EXERCISE DESCRIPTION: Because the lines must stay identical, write out the data without changing anything.

═══ DATA SUPPLIED ═══

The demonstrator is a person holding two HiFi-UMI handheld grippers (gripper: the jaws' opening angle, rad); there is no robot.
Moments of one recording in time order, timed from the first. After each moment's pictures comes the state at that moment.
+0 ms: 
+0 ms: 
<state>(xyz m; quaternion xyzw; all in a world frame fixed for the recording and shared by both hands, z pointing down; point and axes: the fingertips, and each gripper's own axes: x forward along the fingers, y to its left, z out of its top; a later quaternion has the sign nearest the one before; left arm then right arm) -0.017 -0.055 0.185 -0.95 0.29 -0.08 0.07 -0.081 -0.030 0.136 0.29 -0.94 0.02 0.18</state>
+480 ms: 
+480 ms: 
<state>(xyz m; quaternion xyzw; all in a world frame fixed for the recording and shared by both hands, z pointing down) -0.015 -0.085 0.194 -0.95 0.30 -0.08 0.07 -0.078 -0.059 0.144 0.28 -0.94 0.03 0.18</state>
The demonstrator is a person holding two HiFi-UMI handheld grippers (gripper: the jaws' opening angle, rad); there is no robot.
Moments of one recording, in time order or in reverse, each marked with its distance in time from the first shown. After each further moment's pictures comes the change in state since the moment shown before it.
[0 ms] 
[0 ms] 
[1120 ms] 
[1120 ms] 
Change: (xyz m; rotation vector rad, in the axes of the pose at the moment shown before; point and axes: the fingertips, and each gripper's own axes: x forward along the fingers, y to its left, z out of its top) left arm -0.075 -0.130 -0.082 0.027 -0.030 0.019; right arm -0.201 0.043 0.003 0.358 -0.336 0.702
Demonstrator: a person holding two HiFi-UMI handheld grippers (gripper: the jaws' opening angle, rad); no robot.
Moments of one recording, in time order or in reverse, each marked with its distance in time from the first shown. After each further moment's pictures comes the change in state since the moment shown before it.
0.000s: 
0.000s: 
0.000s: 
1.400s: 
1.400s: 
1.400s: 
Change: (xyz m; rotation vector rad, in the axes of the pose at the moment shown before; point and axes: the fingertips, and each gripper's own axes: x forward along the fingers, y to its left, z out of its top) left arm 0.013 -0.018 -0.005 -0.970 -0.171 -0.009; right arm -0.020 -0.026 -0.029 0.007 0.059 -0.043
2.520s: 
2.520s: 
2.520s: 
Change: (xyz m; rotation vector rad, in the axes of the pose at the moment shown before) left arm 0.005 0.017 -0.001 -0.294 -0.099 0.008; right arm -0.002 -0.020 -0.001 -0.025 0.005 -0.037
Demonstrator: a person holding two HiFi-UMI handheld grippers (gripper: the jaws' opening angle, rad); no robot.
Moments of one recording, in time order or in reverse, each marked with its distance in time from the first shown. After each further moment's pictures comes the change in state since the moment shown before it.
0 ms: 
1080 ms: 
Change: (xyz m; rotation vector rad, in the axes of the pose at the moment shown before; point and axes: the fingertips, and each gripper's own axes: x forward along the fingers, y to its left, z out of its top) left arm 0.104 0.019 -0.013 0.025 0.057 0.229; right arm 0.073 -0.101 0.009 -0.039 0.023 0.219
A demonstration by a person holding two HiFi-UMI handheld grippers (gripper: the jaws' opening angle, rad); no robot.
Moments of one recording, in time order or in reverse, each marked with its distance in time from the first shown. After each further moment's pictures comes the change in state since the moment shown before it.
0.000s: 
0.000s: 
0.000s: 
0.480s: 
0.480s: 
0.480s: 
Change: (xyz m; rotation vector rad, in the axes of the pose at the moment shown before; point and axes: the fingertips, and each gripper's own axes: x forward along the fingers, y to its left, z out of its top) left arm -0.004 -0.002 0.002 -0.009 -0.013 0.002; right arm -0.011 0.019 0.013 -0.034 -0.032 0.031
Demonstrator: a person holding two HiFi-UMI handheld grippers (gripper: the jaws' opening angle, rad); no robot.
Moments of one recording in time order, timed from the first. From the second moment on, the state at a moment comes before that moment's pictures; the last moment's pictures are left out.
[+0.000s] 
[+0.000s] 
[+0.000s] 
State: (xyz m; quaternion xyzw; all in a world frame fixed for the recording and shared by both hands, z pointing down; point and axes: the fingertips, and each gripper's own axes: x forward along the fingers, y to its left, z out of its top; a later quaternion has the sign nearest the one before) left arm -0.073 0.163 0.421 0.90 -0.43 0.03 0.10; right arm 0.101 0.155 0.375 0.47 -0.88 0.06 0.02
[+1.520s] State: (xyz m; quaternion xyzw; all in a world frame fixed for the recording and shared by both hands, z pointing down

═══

WRITTEN ANSWER:
The demonstrator is a person holding two HiFi-UMI handheld grippers (gripper: the jaws' opening angle, rad); there is no robot.
Moments of one recording in time order, timed from the first. After each moment's pictures comes the state at that moment.
+0 ms: 
+0 ms: 
<state>(xyz m; quaternion xyzw; all in a world frame fixed for the recording and shared by both hands, z pointing down; point and axes: the fingertips, and each gripper's own axes: x forward along the fingers, y to its left, z out of its top; a later quaternion has the sign nearest the one before; left arm then right arm) -0.017 -0.055 0.185 -0.95 0.29 -0.08 0.07 -0.081 -0.030 0.136 0.29 -0.94 0.02 0.18</state>
+480 ms: 
+480 ms: 
<state>(xyz m; quaternion xyzw; all in a world frame fixed for the recording and shared by both hands, z pointing down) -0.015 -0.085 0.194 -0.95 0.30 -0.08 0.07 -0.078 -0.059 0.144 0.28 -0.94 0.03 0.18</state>
The demonstrator is a person holding two HiFi-UMI handheld grippers (gripper: the jaws' opening angle, rad); there is no robot.
Moments of one recording, in time order or in reverse, each marked with its distance in time from the first shown. After each further moment's pictures comes the change in state since the moment shown before it.
[0 ms] 
[0 ms] 
[1120 ms] 
[1120 ms] 
Change: (xyz m; rotation vector rad, in the axes of the pose at the moment shown before; point and axes: the fingertips, and each gripper's own axes: x forward along the fingers, y to its left, z out of its top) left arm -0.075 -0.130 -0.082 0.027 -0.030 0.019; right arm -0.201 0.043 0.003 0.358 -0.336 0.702
Demonstrator: a person holding two HiFi-UMI handheld grippers (gripper: the jaws' opening angle, rad); no robot.
Moments of one recording, in time order or in reverse, each marked with its distance in time from the first shown. After each further moment's pictures comes the change in state since the moment shown before it.
0.000s: 
0.000s: 
0.000s: 
1.400s: 
1.400s: 
1.400s: 
Change: (xyz m; rotation vector rad, in the axes of the pose at the moment shown before; point and axes: the fingertips, and each gripper's own axes: x forward along the fingers, y to its left, z out of its top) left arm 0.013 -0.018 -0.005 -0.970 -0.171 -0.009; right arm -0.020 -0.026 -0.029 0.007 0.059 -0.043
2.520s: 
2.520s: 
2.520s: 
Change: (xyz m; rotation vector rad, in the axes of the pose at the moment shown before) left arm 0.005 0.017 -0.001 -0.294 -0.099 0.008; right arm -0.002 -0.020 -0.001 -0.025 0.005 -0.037
Demonstrator: a person holding two HiFi-UMI handheld grippers (gripper: the jaws' opening angle, rad); no robot.
Moments of one recording, in time order or in reverse, each marked with its distance in time from the first shown. After each further moment's pictures comes the change in state since the moment shown before it.
0 ms: 
1080 ms: 
Change: (xyz m; rotation vector rad, in the axes of the pose at the moment shown before; point and axes: the fingertips, and each gripper's own axes: x forward along the fingers, y to its left, z out of its top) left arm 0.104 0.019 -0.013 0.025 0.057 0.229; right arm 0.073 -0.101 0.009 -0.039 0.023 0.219
A demonstration by a person holding two HiFi-UMI handheld grippers (gripper: the jaws' opening angle, rad); no robot.
Moments of one recording, in time order or in reverse, each marked with its distance in time from the first shown. After each further moment's pictures comes the change in state since the moment shown before it.
0.000s: 
0.000s: 
0.000s: 
0.480s: 
0.480s: 
0.480s: 
Change: (xyz m; rotation vector rad, in the axes of the pose at the moment shown before; point and axes: the fingertips, and each gripper's own axes: x forward along the fingers, y to its left, z out of its top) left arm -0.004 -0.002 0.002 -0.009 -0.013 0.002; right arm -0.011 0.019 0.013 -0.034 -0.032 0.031
Demonstrator: a person holding two HiFi-UMI handheld grippers (gripper: the jaws' opening angle, rad); no robot.
Moments of one recording in time order, timed from the first. From the second moment on, the state at a moment comes before that moment's pictures; the last moment's pictures are left out.
[+0.000s] 
[+0.000s] 
[+0.000s] 
State: (xyz m; quaternion xyzw; all in a world frame fixed for the recording and shared by both hands, z pointing down; point and axes: the fingertips, and each gripper's own axes: x forward along the fingers, y to its left, z out of its top; a later quaternion has the sign nearest the one before) left arm -0.073 0.163 0.421 0.90 -0.43 0.03 0.10; right arm 0.101 0.155 0.375 0.47 -0.88 0.06 0.02
[+1.520s] State: (xyz m; quaternion xyzw; all in a world frame fixed for the recording and shared by both hands, z pointing down

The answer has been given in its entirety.